━━━ Given data ━━━

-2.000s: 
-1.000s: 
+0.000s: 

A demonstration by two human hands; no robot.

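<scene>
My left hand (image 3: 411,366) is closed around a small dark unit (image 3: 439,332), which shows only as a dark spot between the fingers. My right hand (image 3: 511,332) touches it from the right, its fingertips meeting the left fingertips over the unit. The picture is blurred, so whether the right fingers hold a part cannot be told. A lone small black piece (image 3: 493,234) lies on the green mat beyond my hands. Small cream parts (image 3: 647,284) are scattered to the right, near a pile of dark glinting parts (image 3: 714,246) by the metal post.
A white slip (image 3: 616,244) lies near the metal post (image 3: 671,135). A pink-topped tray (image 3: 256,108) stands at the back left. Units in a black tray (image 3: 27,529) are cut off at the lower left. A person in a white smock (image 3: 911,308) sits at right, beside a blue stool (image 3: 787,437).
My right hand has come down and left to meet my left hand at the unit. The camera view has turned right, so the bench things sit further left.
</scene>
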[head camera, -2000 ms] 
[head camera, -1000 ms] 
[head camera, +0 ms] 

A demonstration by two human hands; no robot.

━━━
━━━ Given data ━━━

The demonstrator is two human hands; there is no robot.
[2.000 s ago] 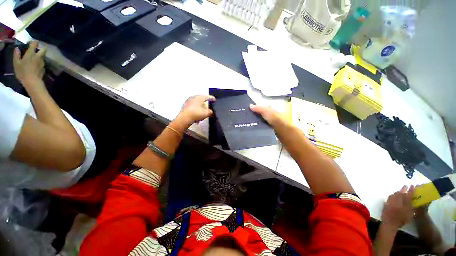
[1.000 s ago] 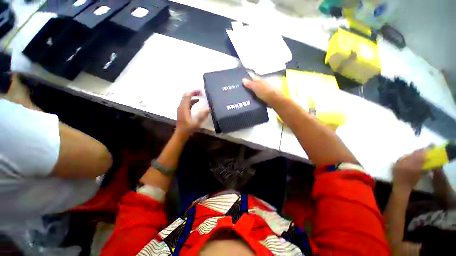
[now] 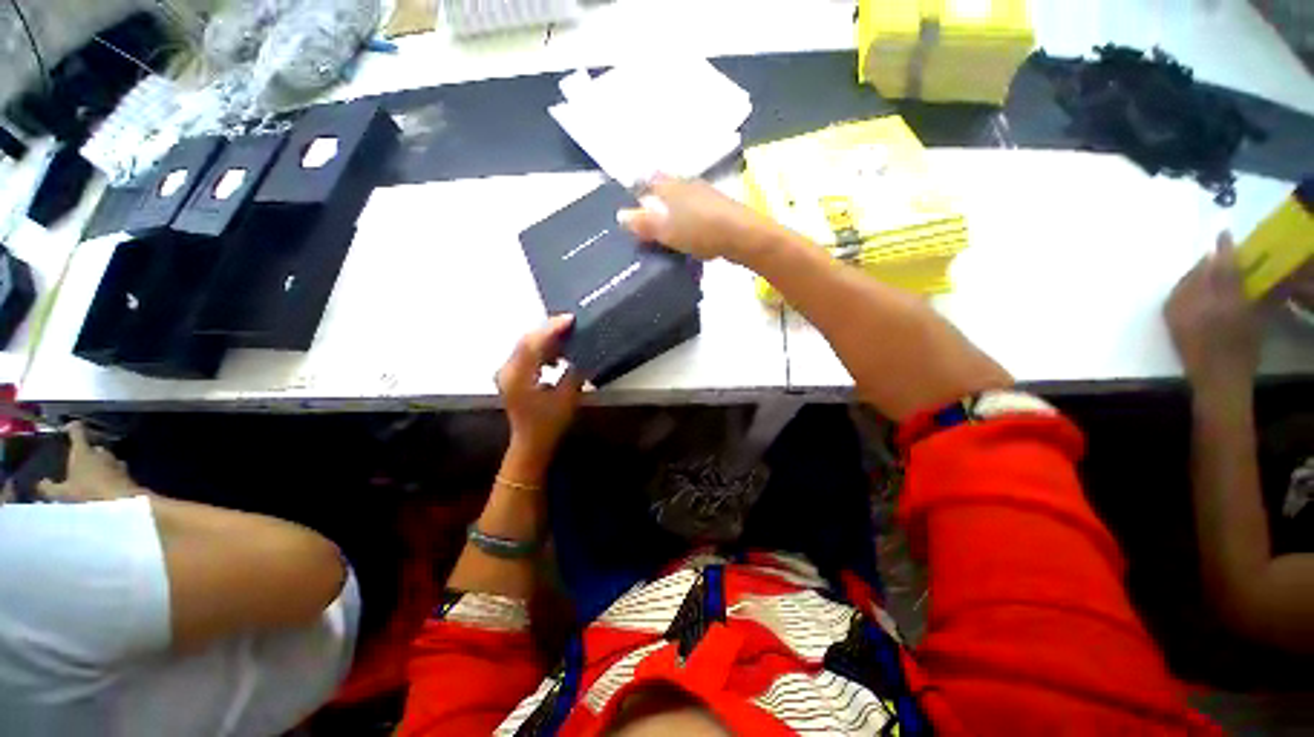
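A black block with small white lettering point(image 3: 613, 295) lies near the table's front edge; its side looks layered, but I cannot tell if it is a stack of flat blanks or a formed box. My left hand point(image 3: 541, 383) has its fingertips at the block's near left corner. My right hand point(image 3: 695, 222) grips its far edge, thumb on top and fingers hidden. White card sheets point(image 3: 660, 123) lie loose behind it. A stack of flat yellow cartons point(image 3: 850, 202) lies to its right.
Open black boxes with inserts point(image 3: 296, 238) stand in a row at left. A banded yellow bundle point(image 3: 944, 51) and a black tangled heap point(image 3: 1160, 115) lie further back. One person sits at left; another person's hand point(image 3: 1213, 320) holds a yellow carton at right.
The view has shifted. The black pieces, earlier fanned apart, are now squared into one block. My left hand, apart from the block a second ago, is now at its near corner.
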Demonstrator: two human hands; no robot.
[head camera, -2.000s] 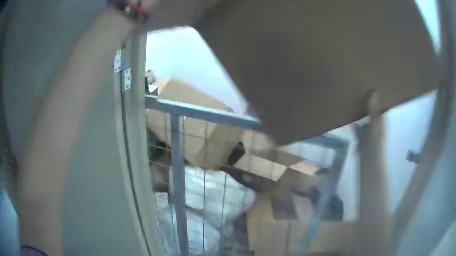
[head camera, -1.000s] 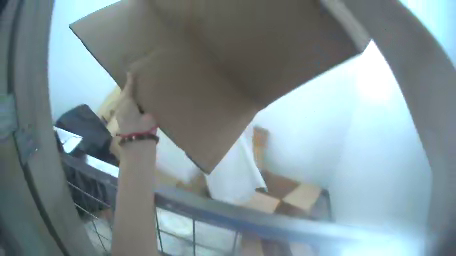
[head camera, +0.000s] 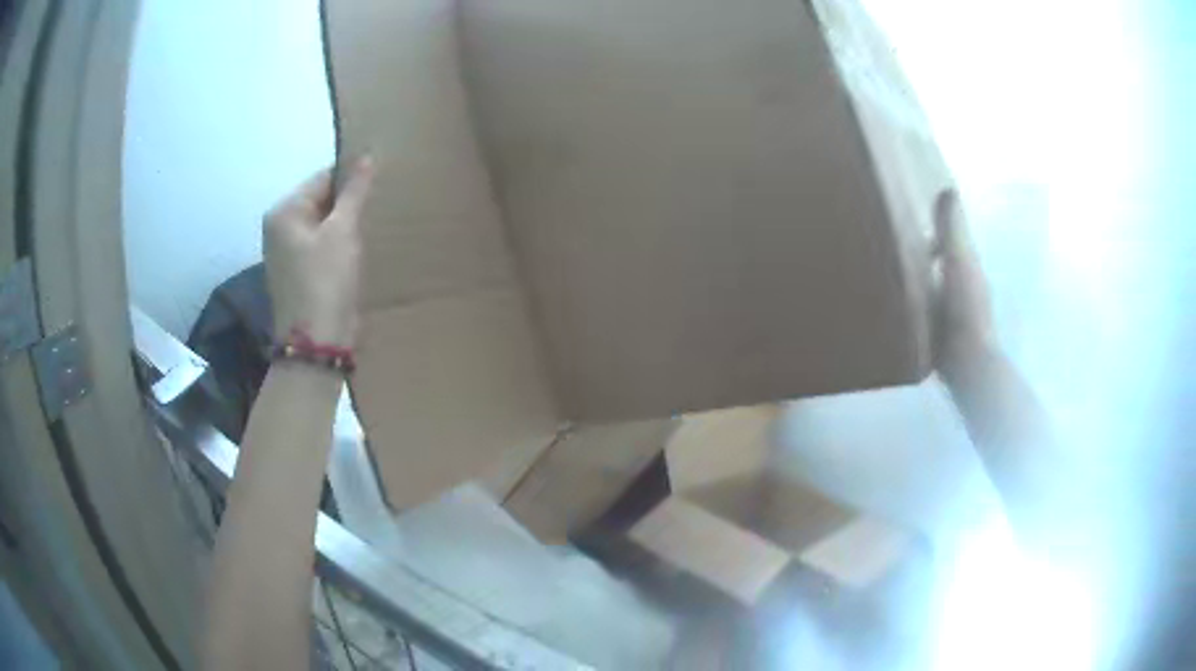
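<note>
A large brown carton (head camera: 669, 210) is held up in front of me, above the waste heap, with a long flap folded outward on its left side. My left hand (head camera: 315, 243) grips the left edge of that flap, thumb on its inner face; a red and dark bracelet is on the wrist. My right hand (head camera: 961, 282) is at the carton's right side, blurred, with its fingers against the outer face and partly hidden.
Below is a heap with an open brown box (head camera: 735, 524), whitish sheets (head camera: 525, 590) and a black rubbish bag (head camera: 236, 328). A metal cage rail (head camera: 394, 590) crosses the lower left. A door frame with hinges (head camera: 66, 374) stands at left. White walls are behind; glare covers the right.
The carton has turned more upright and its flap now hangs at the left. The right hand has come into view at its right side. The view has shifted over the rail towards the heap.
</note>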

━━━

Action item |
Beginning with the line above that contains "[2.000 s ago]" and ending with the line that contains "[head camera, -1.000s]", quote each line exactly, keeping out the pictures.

Reply to the task |
[2.000 s ago] 
[1.000 s ago] 
[now] 
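A black block with small white lettering point(image 3: 613, 295) lies near the table's front edge; its side looks layered, but I cannot tell if it is a stack of flat blanks or a formed box. My left hand point(image 3: 541, 383) has its fingertips at the block's near left corner. My right hand point(image 3: 695, 222) grips its far edge, thumb on top and fingers hidden. White card sheets point(image 3: 660, 123) lie loose behind it. A stack of flat yellow cartons point(image 3: 850, 202) lies to its right.
Open black boxes with inserts point(image 3: 296, 238) stand in a row at left. A banded yellow bundle point(image 3: 944, 51) and a black tangled heap point(image 3: 1160, 115) lie further back. One person sits at left; another person's hand point(image 3: 1213, 320) holds a yellow carton at right.
The view has shifted. The black pieces, earlier fanned apart, are now squared into one block. My left hand, apart from the block a second ago, is now at its near corner.
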Demonstrator: two human hands; no robot.
[head camera, -2.000s] 
[head camera, -1.000s] 

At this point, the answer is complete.